Adjusted citation formats. Moved citation off of named theorems if possible.

src/topology/uniform/completion.tex

@@ -2,7 +2,7 @@
 \label{section:completion}
 
 
-\begin{definition}[Hausdorff Completion, {{\cite[Theorem 2.3.3]{Bourbaki}}}]
+\begin{definition}[Hausdorff Completion]
 \label{definition:hausdorff-completion}
     Let $(X, \fU)$ be a uniform space, then there exists a $(\wh X, \iota)$ such that:
     \begin{enumerate}
@@ -35,7 +35,7 @@
 
     The pair $(\wh X, \iota)$ is the \textbf{Hausdorff completion} of $X$.
 \end{definition}
-\begin{proof}
+\begin{proof}[Proof {{\cite[Theorem 2.3.3]{Bourbaki}}}. ]
     (1, Uniform), (4): Let $\wh X$ be the set of all minimal Cauchy filters on $X$. For each $V \in \fU$, let
     \[
     \wh V = \bracsn{(\fF, \mathfrak{G}) \in \wh X| \exists U \in \fF \cap \mathfrak{G}: U \times U \subset V}
@@ -89,7 +89,7 @@
     Since the mapping $(\iota \times \iota)^{-1}$ is a bijection between two bases of uniformities of $X$ and $\wh X$, it is sufficient to show that $\iota$ is injective. To this end, observe that for any $x, y \in X$, $\cn(x) = \cn(y)$ if and only if $x = y$ by (4) of \autoref{definition:hausdorff}.
 \end{proof}
 
-\begin{definition}[Associated Hausdorff Uniform Space, {{\cite[Proposition 2.8.16]{Bourbaki}}}]
+\begin{definition}[Associated Hausdorff Uniform Space]
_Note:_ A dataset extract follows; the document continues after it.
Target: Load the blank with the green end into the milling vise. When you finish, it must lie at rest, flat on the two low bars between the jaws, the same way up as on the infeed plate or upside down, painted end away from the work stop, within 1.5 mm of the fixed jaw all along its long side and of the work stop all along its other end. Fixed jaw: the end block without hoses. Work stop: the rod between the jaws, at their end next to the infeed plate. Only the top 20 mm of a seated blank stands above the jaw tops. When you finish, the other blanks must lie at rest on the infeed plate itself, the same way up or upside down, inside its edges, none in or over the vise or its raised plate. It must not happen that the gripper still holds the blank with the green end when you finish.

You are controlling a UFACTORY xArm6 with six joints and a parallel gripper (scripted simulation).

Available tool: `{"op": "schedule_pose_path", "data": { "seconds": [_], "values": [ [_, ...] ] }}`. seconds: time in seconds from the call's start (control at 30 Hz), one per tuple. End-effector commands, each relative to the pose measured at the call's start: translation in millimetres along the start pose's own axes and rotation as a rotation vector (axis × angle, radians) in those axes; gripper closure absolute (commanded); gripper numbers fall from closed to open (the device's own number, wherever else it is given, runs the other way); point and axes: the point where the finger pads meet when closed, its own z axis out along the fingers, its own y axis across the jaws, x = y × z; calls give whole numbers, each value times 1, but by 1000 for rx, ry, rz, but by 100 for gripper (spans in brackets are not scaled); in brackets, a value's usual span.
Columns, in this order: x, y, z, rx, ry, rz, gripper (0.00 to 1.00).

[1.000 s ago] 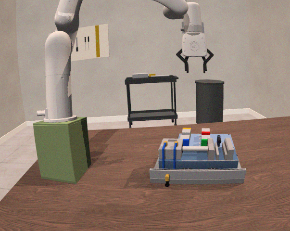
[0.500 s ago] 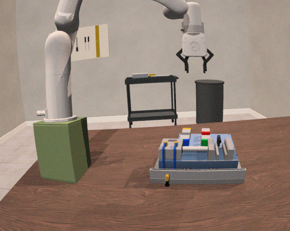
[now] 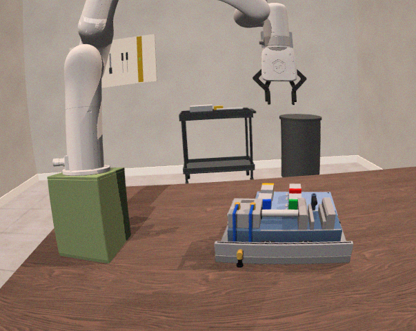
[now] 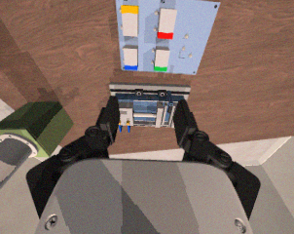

 \label{definition:associated-hausdorff}
     Let $(X, \fU)$ be a uniform space, then there exists $(X', i)$ such that:
     \begin{enumerate}
@@ -107,7 +107,7 @@
     \end{enumerate}
     known as the \textbf{Hausdorff uniform space associated with} $(X, \fU)$.
 \end{definition}
-\begin{proof}
+\begin{proof}[Proof {{\cite[Proposition 2.8.16]{Bourbaki}}}. ]
     Let $(\wh X, \iota)$ be the Hausdorff completion of $X$, $X' = \iota(X)$, and $i = \iota$, then $(X', i)$ satisfies (1) and (2).
 
     (U): Let $(\wh Y, \iota)$ be the Hausdorff completion of $Y$. Using \autoref{lemma:completion-of-hausdorff}, identify $Y$ as a subspace of $\wh Y$. By (U) of the Hausdorff completion, there exists a unique $\ol F \in UC(\wh X; \wh Y)$ such that the following diagram commutes: